↓↓↓
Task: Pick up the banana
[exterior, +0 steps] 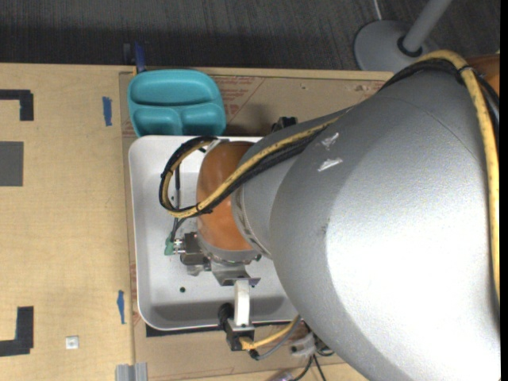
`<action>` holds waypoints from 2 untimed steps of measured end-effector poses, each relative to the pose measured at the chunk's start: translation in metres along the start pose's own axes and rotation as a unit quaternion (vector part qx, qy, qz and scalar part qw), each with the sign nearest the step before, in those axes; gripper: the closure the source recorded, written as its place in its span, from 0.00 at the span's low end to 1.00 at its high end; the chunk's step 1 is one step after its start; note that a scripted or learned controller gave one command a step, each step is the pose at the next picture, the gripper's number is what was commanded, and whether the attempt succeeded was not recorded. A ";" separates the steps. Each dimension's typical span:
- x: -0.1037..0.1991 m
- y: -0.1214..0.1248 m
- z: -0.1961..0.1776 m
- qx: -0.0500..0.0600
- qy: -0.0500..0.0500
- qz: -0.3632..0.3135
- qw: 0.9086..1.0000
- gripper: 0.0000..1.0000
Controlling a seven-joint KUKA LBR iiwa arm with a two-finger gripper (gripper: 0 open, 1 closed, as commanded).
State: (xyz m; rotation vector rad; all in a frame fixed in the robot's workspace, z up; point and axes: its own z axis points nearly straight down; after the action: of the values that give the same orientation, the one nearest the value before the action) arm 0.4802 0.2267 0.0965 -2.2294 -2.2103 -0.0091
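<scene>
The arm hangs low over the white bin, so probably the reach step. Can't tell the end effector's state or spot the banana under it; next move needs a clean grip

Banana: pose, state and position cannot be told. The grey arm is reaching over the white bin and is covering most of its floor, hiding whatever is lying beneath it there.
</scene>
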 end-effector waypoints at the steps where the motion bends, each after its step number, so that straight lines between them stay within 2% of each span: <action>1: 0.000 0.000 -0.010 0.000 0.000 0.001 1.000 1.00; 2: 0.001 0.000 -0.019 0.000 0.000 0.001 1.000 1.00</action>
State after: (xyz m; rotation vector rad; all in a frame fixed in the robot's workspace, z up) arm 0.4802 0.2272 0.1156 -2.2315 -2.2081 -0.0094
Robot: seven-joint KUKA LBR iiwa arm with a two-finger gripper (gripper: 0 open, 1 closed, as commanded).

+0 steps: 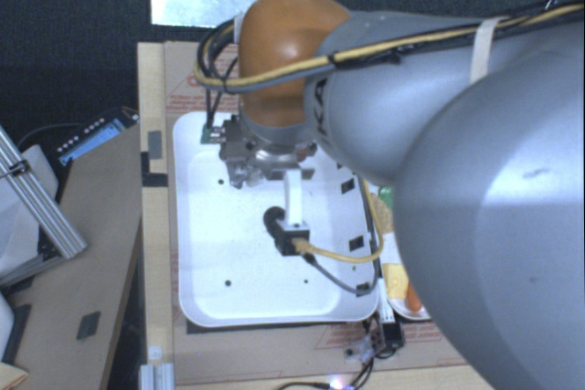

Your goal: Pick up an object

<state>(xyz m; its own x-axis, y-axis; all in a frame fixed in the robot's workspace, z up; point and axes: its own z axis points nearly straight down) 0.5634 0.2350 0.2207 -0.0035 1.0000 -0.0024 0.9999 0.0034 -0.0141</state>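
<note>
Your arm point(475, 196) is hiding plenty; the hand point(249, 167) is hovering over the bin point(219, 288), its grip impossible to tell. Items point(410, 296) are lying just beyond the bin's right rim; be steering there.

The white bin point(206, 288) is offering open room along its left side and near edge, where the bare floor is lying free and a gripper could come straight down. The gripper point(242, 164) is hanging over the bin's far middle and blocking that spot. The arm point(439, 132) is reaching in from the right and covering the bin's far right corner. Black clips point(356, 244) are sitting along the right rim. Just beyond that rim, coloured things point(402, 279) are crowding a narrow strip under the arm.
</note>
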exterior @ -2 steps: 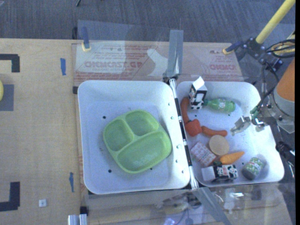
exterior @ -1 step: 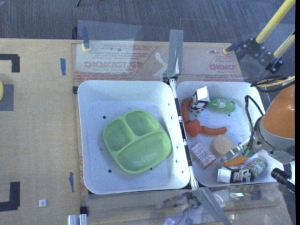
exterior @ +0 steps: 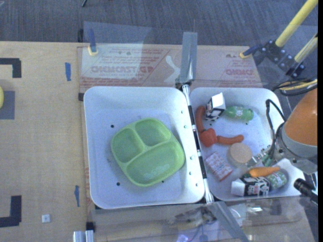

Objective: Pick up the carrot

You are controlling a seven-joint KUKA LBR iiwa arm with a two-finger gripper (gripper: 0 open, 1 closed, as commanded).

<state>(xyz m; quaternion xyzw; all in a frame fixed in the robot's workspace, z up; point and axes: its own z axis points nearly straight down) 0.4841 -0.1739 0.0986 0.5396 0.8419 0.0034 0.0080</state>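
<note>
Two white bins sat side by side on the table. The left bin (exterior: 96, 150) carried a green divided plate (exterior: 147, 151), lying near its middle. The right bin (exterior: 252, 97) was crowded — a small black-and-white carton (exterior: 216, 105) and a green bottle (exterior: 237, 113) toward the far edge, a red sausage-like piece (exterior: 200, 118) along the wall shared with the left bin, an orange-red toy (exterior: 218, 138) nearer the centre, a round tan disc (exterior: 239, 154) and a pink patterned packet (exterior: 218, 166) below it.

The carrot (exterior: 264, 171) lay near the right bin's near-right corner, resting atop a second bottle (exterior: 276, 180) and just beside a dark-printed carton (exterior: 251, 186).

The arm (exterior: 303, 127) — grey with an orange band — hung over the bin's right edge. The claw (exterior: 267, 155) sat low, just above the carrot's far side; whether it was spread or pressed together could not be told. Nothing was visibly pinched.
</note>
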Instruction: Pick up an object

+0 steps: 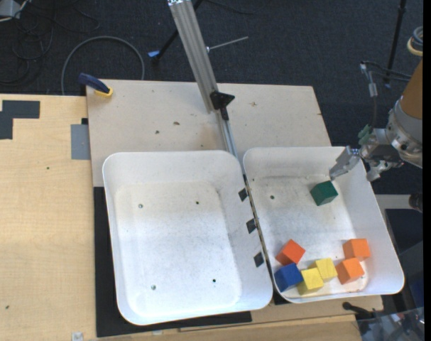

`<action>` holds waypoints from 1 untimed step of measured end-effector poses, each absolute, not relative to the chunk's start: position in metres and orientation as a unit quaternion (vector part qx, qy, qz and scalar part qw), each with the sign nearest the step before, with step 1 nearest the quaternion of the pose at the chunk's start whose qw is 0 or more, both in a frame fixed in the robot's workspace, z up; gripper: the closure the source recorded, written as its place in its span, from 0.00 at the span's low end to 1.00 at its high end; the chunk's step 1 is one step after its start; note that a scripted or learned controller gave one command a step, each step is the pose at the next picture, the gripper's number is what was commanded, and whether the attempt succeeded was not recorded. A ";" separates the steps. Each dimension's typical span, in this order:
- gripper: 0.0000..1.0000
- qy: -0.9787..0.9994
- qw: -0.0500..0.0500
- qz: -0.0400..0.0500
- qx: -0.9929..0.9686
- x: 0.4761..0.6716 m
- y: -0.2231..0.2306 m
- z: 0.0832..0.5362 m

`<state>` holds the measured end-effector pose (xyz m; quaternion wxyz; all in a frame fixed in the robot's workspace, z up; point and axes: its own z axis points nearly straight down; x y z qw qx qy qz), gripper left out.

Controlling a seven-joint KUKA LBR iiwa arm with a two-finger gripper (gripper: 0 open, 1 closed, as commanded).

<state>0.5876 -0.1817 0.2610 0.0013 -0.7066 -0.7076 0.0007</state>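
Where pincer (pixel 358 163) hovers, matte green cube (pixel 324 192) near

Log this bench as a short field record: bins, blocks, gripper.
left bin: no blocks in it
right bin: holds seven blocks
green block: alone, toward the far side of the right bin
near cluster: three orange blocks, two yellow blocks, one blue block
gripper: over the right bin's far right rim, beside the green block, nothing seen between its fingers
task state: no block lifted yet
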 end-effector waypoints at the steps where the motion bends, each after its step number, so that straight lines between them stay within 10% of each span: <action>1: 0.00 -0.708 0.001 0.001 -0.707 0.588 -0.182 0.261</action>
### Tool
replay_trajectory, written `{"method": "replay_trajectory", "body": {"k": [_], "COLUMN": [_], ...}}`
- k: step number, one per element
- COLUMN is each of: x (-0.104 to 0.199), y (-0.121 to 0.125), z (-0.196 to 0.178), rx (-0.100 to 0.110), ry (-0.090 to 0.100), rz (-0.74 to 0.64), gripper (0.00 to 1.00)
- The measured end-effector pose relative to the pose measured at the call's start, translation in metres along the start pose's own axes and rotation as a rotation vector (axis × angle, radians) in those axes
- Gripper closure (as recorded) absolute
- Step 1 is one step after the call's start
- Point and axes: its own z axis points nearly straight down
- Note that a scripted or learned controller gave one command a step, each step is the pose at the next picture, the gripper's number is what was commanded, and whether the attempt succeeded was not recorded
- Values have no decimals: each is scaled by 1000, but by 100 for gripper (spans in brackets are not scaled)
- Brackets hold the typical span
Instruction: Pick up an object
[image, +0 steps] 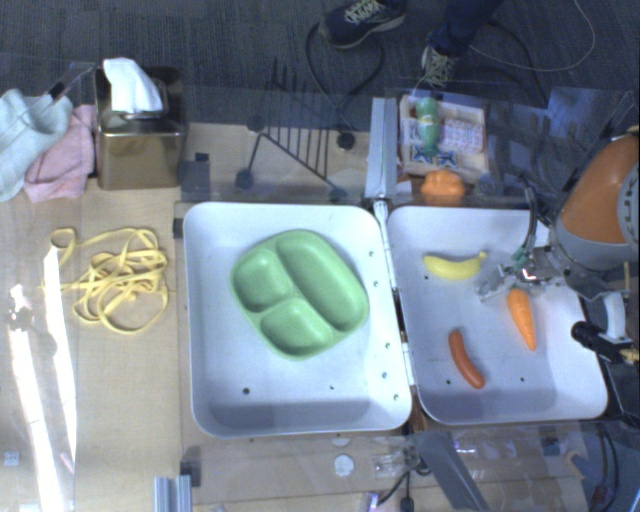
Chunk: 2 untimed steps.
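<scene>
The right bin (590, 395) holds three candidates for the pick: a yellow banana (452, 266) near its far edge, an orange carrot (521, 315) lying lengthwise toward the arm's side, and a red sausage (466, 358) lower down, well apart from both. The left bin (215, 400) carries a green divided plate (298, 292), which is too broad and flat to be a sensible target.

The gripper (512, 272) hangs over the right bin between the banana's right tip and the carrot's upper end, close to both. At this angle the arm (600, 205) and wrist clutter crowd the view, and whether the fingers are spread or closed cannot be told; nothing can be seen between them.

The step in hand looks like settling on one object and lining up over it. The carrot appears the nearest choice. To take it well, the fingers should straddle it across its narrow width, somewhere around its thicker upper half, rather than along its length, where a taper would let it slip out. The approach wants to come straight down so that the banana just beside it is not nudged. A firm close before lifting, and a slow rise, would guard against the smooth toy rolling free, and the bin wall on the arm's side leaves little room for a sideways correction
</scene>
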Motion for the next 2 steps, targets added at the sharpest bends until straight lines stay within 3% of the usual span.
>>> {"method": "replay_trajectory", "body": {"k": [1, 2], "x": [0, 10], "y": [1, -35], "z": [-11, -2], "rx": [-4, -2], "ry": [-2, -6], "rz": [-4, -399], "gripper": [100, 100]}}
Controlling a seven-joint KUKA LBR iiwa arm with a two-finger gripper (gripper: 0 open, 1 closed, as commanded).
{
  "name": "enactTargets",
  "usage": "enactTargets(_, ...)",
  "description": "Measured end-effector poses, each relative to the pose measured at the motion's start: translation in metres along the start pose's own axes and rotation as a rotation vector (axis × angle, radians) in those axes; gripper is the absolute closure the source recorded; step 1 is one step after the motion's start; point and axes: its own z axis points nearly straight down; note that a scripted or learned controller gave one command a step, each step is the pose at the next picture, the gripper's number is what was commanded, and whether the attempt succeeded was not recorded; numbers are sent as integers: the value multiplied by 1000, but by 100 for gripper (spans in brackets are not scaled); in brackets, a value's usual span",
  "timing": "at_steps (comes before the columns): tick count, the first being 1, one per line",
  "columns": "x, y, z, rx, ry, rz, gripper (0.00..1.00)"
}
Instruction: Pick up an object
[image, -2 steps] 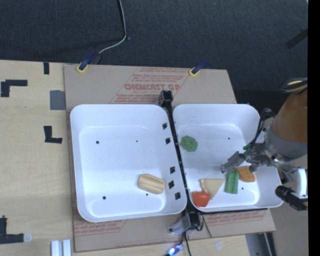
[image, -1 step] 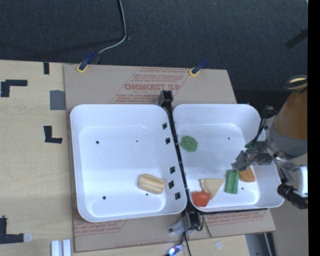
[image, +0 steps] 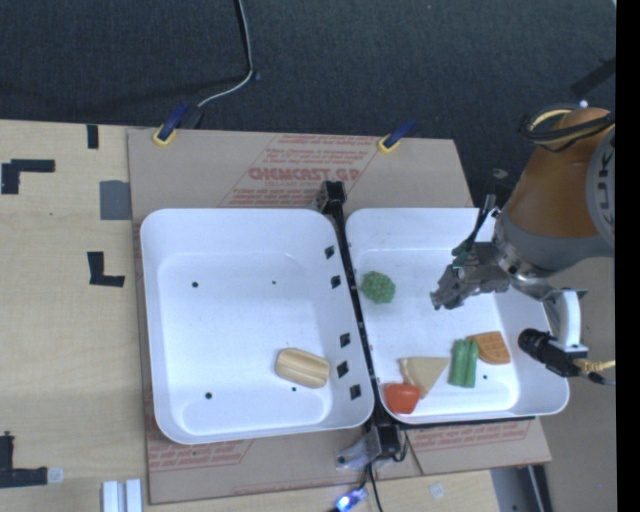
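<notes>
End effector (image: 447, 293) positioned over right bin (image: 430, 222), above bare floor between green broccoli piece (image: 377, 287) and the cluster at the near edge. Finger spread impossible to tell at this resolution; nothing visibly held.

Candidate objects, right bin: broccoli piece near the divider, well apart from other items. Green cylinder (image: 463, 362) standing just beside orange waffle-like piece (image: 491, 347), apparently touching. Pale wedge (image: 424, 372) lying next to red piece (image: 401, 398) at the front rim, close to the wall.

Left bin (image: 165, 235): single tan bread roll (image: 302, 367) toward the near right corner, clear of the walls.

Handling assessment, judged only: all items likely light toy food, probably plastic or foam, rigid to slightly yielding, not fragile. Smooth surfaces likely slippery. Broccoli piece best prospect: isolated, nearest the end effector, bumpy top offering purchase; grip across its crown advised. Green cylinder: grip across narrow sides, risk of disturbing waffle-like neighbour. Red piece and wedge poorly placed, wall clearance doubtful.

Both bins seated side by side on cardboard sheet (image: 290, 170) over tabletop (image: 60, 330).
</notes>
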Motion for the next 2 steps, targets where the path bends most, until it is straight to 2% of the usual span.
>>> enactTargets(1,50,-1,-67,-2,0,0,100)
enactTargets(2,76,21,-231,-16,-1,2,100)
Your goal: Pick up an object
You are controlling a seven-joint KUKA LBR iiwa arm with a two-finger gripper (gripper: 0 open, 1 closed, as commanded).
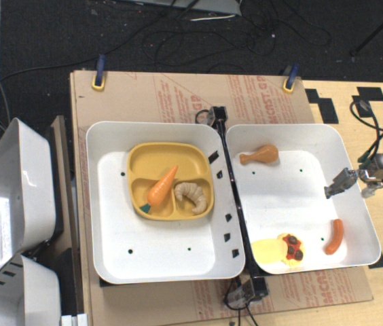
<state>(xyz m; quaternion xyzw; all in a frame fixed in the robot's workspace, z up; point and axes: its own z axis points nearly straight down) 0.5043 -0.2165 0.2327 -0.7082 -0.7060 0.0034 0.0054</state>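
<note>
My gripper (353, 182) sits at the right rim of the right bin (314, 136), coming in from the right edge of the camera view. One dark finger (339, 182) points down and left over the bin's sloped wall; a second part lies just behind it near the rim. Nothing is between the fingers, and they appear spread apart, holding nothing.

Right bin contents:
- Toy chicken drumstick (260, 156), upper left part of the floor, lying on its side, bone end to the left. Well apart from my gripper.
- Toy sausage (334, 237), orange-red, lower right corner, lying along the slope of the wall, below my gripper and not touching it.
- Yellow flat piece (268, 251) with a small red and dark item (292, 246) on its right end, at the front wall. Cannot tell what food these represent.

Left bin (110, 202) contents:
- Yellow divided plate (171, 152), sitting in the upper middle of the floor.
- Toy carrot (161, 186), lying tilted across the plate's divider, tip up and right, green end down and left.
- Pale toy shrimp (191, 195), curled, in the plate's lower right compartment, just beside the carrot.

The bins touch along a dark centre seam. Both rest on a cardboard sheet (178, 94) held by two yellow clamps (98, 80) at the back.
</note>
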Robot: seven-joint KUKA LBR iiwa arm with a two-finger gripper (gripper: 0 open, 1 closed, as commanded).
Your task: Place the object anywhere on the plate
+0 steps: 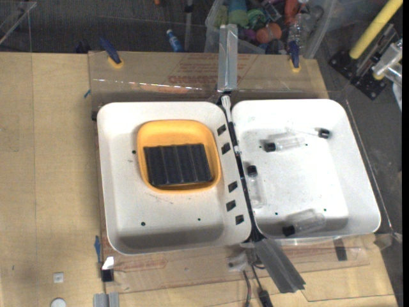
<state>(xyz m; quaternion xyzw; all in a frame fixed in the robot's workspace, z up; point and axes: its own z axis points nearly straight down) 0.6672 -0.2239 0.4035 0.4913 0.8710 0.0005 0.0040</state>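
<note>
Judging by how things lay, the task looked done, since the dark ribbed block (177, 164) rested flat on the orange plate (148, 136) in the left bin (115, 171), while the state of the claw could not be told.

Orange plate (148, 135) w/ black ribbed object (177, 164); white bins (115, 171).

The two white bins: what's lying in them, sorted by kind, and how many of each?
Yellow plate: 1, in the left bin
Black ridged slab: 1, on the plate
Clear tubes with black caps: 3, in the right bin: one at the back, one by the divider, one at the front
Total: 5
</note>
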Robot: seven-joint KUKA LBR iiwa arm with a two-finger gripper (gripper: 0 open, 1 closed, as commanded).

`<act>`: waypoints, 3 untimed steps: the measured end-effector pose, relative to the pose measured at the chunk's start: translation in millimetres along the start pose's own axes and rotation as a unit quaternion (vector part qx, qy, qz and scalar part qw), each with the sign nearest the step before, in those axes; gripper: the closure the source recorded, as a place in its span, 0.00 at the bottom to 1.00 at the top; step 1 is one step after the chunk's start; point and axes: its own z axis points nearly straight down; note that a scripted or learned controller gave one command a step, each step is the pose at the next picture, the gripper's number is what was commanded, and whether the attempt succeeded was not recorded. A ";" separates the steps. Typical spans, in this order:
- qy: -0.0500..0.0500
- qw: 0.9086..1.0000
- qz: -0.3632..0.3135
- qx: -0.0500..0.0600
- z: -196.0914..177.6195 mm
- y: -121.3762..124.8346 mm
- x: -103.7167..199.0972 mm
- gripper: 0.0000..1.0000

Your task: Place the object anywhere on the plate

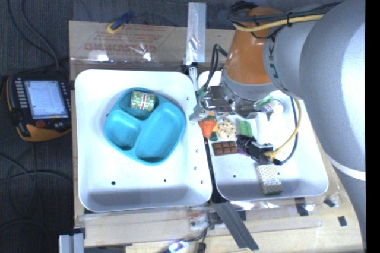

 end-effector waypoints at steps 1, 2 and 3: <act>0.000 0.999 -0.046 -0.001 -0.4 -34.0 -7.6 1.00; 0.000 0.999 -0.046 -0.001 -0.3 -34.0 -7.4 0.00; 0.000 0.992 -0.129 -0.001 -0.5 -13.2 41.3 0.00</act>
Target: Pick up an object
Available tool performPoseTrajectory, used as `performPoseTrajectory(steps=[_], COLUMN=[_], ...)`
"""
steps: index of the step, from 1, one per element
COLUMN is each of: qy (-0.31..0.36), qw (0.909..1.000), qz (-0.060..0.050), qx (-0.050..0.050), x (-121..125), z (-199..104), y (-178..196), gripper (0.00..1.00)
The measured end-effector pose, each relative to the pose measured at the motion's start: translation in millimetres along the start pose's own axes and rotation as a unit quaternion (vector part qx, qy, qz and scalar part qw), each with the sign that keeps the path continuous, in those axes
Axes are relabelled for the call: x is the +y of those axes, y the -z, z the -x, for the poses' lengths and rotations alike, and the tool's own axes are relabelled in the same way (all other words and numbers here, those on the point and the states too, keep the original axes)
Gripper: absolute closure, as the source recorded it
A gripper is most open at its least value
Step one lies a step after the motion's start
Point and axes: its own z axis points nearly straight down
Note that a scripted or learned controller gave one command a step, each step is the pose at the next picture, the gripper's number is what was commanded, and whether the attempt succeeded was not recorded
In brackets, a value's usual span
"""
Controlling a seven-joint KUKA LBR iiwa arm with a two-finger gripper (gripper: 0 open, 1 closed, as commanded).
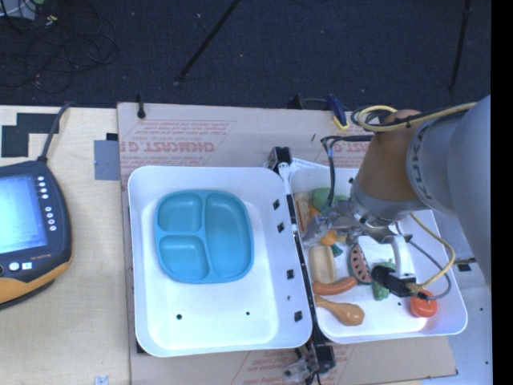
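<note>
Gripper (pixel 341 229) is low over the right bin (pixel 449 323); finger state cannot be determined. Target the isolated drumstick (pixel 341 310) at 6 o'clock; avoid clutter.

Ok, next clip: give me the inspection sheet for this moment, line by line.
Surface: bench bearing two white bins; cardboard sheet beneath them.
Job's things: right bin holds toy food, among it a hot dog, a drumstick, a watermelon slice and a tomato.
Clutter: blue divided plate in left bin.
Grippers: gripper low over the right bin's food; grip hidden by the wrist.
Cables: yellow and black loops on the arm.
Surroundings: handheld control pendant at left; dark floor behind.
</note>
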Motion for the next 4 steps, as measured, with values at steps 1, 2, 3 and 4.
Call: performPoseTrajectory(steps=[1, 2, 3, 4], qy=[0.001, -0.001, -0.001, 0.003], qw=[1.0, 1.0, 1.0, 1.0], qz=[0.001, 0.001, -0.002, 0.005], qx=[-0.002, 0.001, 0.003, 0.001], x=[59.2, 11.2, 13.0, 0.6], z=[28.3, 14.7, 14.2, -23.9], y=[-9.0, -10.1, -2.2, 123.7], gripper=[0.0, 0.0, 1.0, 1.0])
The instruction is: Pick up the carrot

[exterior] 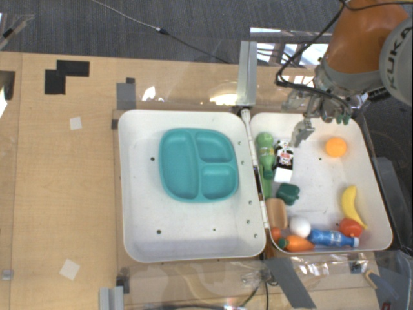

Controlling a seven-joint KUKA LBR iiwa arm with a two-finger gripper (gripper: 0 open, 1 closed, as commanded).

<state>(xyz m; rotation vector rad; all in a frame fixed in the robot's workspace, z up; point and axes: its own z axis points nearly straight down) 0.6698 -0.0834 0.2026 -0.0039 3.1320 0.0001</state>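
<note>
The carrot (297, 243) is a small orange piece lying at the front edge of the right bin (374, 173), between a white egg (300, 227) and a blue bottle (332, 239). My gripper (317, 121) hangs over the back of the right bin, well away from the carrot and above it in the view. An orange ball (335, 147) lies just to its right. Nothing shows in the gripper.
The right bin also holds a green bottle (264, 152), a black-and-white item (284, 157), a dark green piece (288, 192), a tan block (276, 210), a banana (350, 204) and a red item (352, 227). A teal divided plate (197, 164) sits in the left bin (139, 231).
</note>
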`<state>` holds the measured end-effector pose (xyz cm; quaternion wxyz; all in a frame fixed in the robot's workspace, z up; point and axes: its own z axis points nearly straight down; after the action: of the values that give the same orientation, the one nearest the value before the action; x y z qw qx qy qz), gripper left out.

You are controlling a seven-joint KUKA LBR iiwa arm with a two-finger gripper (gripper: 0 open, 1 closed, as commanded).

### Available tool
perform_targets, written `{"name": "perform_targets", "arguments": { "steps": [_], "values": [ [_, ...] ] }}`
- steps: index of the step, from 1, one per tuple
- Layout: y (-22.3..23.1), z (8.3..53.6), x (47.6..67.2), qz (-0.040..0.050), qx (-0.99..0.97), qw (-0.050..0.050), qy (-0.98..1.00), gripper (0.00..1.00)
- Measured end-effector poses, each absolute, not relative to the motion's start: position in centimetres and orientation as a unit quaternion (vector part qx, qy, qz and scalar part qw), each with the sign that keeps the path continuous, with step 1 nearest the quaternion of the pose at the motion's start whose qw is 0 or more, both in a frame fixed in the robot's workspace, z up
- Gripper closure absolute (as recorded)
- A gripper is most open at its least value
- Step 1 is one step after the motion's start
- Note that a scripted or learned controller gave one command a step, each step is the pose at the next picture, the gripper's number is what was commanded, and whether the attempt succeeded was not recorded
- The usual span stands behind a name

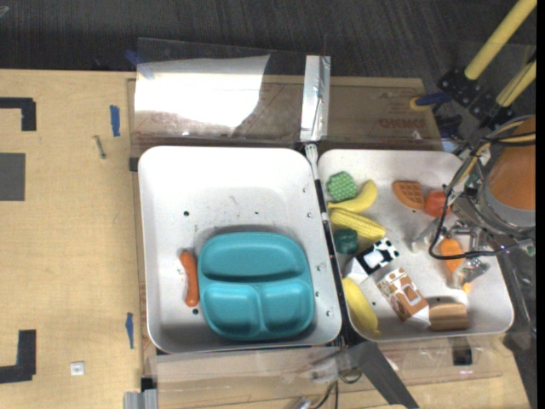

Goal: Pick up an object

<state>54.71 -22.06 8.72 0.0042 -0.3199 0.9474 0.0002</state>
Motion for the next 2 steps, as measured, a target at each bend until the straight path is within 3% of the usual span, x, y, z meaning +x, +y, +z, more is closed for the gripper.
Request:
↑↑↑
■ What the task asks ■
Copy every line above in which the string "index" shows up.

■ Reply ■
steps: index of the step, from 1, one per element
- steps: index of the step, from 1, one per tuple

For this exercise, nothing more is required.